Tim's solution was great, worked liked a charm.
I´d like to contribute: Use this code to add the "Microsoft HTML Object Library" in runtime:
Set ID = ThisWorkbook.VBProject.References
ID.AddFromGuid "{3050F1C5-98B5-11CF-BB82-00AA00BDCE0B}", 2, 5
It worked on Windows XP and Windows 7.
Tim's answer is excellent. However, a minor adjustment can be added to avoid one foreseeable error response.

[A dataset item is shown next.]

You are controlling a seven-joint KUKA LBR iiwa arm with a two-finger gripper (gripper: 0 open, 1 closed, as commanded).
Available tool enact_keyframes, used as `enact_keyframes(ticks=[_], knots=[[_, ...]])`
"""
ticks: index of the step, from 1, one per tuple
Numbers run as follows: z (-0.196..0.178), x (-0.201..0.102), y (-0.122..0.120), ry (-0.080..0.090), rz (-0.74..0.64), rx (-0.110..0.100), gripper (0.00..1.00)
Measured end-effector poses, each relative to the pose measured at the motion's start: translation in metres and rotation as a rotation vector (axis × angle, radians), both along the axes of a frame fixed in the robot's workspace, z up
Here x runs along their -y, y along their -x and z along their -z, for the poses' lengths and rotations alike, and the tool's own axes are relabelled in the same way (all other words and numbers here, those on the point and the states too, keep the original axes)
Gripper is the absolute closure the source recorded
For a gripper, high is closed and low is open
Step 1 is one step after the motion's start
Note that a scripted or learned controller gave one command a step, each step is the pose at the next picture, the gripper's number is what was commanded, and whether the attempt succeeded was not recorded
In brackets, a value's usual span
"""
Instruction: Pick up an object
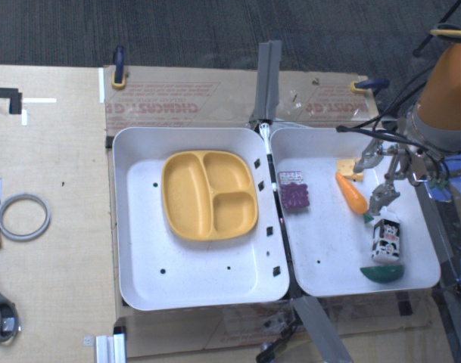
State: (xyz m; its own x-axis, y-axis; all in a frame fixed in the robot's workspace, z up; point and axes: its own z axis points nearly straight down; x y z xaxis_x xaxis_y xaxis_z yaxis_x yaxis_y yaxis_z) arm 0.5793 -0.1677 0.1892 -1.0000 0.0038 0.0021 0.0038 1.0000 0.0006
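Observation:
In the right bin (321, 271) lie an orange carrot (351, 193), a small yellow block (346, 169), a purple toy with a white label (294, 194), a black-and-white cow-patterned carton (386, 240) and a dark green piece (383, 273) in front of it. My gripper (375, 178) hangs over the right side of this bin, just right of the carrot and above the carton. Its fingers stand apart, open, with nothing between them.
The left bin (139, 271) holds a yellow divided plate (210, 194). A grey ridge (269, 89) separates the bins. On the bench at far left lie a grey tape ring (22, 216) and scissors (1, 318). Clamps (119, 68) sit on the cardboard behind the bins.

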Motion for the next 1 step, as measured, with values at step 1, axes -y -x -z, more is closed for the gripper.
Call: enact_keyframes(ticks=[1], knots=[[0.0998, -0.0036, -0.0263, 0.002, 0.388, 0.001, 0.0]])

Function HtmlToText(sHTML) As String
Dim oDoc As HTMLDocument
If IsNull(sHTML) Then
HtmlToText = ""
Exit Function
End-If
Set oDoc = New HTMLDocument
oDoc.body.innerHTML = sHTML
HtmlToText = oDoc.body.innerText
End Function
Yes! I managed to solve my problem as well. Thanks everybody/
In my case, I had this sort of input:
<p>Lorem ipsum dolor sit amet.</p>
<p>Ut enim ad minim veniam.</p>
<p>Duis aute irure dolor in reprehenderit.</p>
And I did not want the result to be all jammed together without breaklines.

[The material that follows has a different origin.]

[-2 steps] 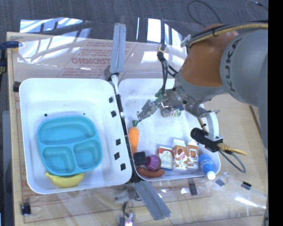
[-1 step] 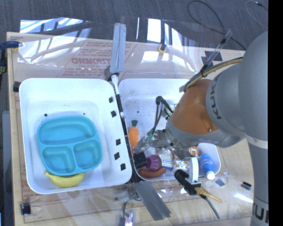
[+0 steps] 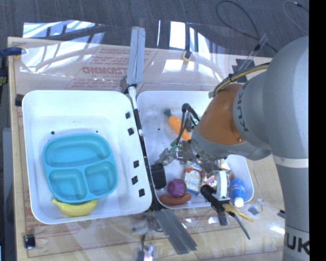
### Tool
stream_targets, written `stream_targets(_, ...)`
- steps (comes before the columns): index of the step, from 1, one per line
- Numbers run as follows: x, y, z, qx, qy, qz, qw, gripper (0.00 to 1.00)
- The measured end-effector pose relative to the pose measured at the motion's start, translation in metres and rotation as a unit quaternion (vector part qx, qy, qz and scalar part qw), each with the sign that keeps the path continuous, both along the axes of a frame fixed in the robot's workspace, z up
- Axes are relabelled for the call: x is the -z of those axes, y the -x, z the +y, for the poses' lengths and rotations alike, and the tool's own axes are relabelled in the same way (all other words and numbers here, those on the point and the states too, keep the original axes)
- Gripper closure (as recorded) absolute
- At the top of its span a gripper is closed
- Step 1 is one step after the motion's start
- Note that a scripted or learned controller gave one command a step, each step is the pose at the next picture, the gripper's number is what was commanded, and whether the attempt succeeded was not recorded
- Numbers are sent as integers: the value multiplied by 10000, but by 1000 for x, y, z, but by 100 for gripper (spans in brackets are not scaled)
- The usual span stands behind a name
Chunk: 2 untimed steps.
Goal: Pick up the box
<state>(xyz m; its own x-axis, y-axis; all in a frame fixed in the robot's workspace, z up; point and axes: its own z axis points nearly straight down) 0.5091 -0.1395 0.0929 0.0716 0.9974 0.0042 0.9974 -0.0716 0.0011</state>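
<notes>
From the camera above the bench, we see the arm reaching in from the right and bending down over the right bin. Its gripper hangs low over the middle of that bin; whether it is apart or together we cannot tell, since the wrist hides most of it and nothing shows clamped in it.

The box, a small carton with red and white print, lies at the near side of the right bin, just right of a purple onion and above a sausage. Another printed packet and a blue bottle crowd its right side. A carrot lies further back, and a dark block sits near the dividing wall. The left bin holds a blue divided tray with a banana at its near edge.

To do this step well, we judge that the gripper must shift a little nearer and to the right, so that it centres over the carton. We should close across its narrow sides. The onion touches or nearly touches it, so we risk nudging the onion or catching the packet beside it.
</notes>
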Motion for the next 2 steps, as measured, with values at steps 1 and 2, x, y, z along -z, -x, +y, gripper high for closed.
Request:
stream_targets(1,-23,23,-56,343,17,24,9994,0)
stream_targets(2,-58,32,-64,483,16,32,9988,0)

So I first splitted my input for every <p> tag into an array 'paragraphs', then for each element I used Tim's answer to get the text out of html (very sweet answer btw).
In addition I concatenated each cleaned 'paragraph' with this breakline character Crh(10) for VBA/Excel.
The final code is:
Public Function HtmlToText(ByVal sHTML As String) As String
Dim oDoc As HTMLDocument
Dim result As String
Dim paragraphs() As String
If IsNull(sHTML) Then
HtmlToText = ""
Exit Function
End If
result = ""
paragraphs = Split(sHTML, "<p>")
For Each paragraph In paragraphs
Set oDoc = New HTMLDocument
oDoc.body.innerHTML = paragraph
result = result & Chr(10) & Chr(10) & oDoc.body.innerText
Next paragraph
HtmlToText = result
End Function
Here's a variation of Tim's and Gardoglee's solution that does not require setting a reference to "Microsoft HTML object library". This method is known as Late Binding and will also work in vbscript.
Function HtmlToText(sHTML) As String
Dim oDoc As Object ' As HTMLDocument
If IsNull(sHTML) Then
HtmlToText = ""
Exit Function
End If
Set oDoc = CreateObject("HTMLFILE")
oDoc.body.innerHTML = sHTML
HtmlToText = oDoc.body.innerText
End Function
Note that if you are using VBA in Access 2007 or greater, there is an Application.PlainText() method built-in that does the same thing as the code above.